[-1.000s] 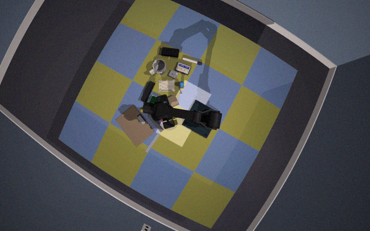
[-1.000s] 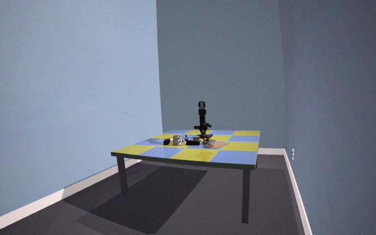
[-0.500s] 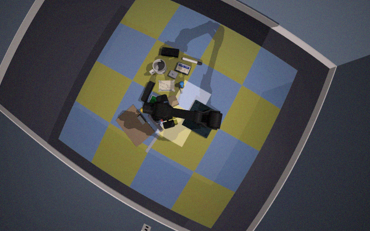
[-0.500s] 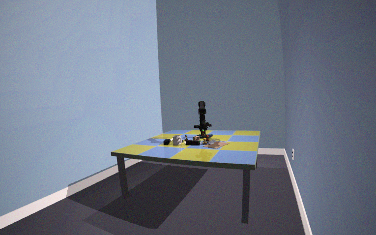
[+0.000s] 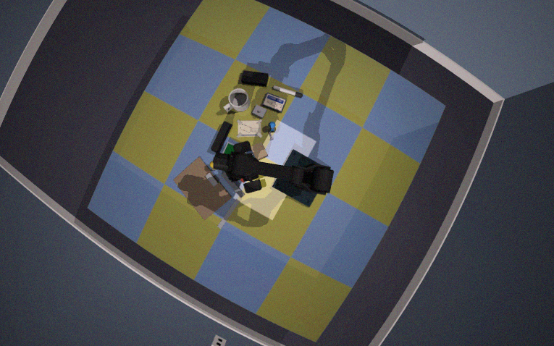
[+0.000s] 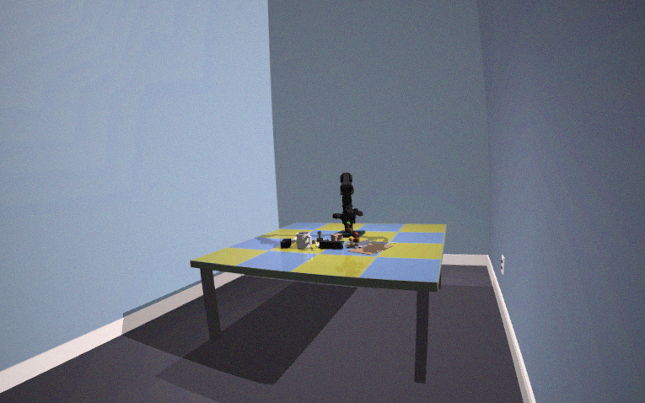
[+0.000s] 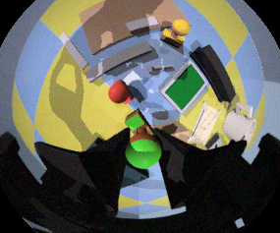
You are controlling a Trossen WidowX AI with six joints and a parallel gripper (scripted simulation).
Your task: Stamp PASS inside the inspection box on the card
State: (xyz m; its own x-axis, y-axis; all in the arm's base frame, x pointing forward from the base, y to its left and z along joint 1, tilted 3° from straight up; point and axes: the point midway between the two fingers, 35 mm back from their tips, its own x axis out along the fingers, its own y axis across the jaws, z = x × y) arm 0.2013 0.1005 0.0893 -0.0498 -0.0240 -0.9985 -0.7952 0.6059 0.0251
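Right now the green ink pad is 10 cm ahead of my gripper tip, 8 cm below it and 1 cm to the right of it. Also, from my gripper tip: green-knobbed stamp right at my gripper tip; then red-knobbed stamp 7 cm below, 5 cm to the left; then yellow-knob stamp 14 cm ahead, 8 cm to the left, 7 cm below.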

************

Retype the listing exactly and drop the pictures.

[-1.000s] 
[-1.000s] 
[-0.500s] 
[-0.500s] 
[+0.000s] 
[+0.000s] 
[+0.000s] 
You are controlling a Trossen WidowX AI with six joints and a parallel gripper (scripted simulation).
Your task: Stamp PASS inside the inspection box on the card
State: (xyz m; its own x-axis, y-axis; all in the arm's base frame, x pointing forward from the base, y to its left and z along joint 1, tilted 3° from straight up; point and axes: the point midway between the two fingers, 35 mm back from their tips, its own x axis out along the fingers, its own y axis across the jaws, z = x × y) arm 0.2013 0.1005 0.0893 -0.0498 -0.0240 -0.9985 -0.7952 0.6059 0.0251
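Right now the green ink pad is 10 cm ahead of my gripper tip, 8 cm below it and 1 cm to the right of it. Also, from my gripper tip: green-knobbed stamp right at my gripper tip; then red-knobbed stamp 7 cm below, 5 cm to the left; then yellow-knob stamp 14 cm ahead, 8 cm to the left, 7 cm below.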

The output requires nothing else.